Marble Hill
Posted by: Groundspeak Premium Member paulspaper
N 37° 18.352 W 089° 58.190
16S E 236786 N 4132940
Historical marker about Marble Hill and the surrounding area. Found on the Bollinger County Courthouse grounds in Marble Hill, Missouri.
Waymark Code: WM2CP6
Location: Missouri, United States
Date Posted: 10/12/2007
Published By:Groundspeak Premium Member Geo Ferret
Views: 37

Here on a scenic hill at the junction of crystal clear Crooked and Hurricane Creeks, Thomas Hamilton laid out Marble Hill after Bollinger County was organized, March, 1851. First called New California, the town was later enlarged, renamed Dallas, and made the county seat. In 1868, confusion with Dallas County lead to adopting the name Marble Hill for th unusual marble-like limestone outcroppings found in the vicinity.

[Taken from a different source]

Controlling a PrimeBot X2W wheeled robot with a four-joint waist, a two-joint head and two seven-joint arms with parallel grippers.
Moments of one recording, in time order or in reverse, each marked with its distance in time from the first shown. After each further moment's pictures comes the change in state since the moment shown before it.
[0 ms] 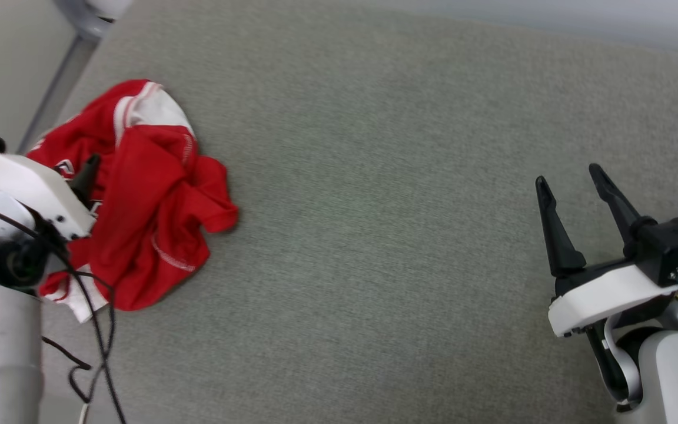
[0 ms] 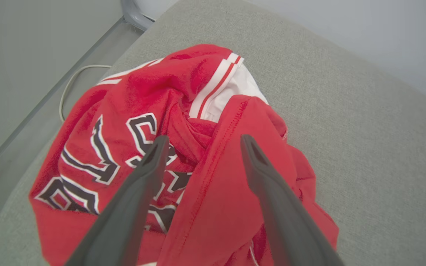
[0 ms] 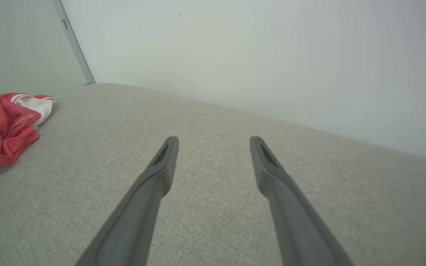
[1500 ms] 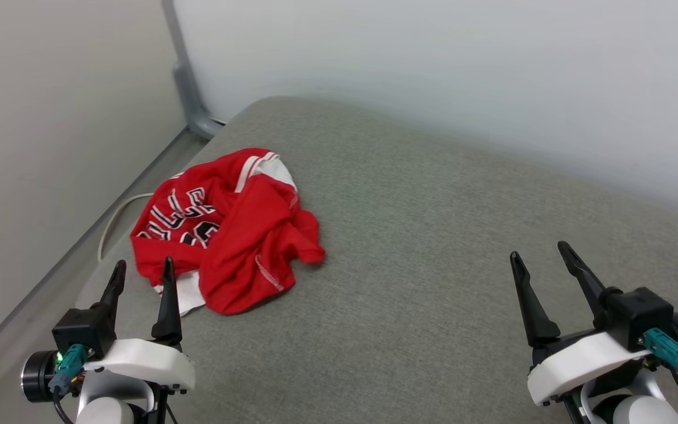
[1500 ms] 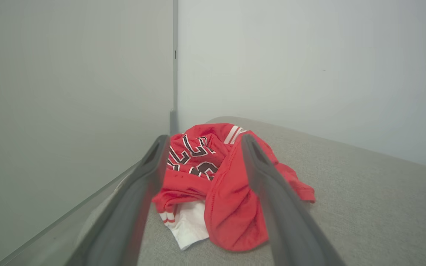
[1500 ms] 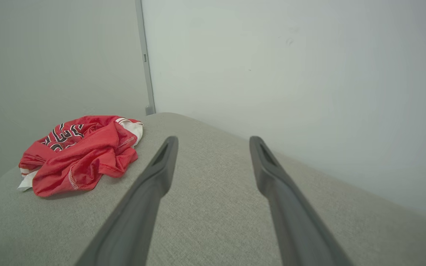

First among pioneers in the county area were Swiss Germans from North Carolina who took up Spanish land grants along the Whitewater adn Castor rivers in 1800. The count name honors George F. Bollinger, the leader of these settlers. Pioneer legislator, he had a big mill near Burfordville covered bridge in adjacent Cape Girardeau County.

On the opposite bank of Crooked Creek, just southwest of Marble Hill, is Lutesville, laid out in 1869 by Eli Lutes who gave land to the St. Louis and Iron Mt RR (MO Pac) to win the depot location. Lutesville grew as shipping and trading point and Marble Hill as the county seat and banking town for a grain and livestock farming county.

Marble Hill serves as a seat of justice in a county of the Ozark Highland. An area of low, rugged hills and wide valleys, Bollinger County borders south on Missouri's Lowland Region. Near here, where an earth fracture has exposed layers of the geologic past, the first dinosaur bones ever found in Missouri were discovered in 1942. Prehistoric Indian mounds are found in the county, utilized in modern times by Shawnee adn Delaware Indians and claimed by the Osage until 1808.

In the Civil War, Maj. Jonas Rawalt with 100 Union troops took 18 prisoners here in Jan. 1862 and in April, Col. S. D. Kitchen with 120 Confederates raided the courthouse and town. On nearby Crooked Creek, some 300 Confederates under Col. W.L. Jeffers put to rout about 268 Union troups led by Maj. B.F. Lazear on Aug. 24, 1862. Guerrilla bands ranged the area during the war. The county population rose from 4,481 in 1864, during the war's last year, to 8,013 by 1870.

Marble Hill was the home of noted Will Mayfield (Baptist) Junior College. Founded, 1879, as an academy by Doctors H.J. Smith and W.H. Mayfield, the school closed, 1934.
History of Mark:
Erected by the State Historical society in 1957. The academy, located in Smithville, opened in late 1878.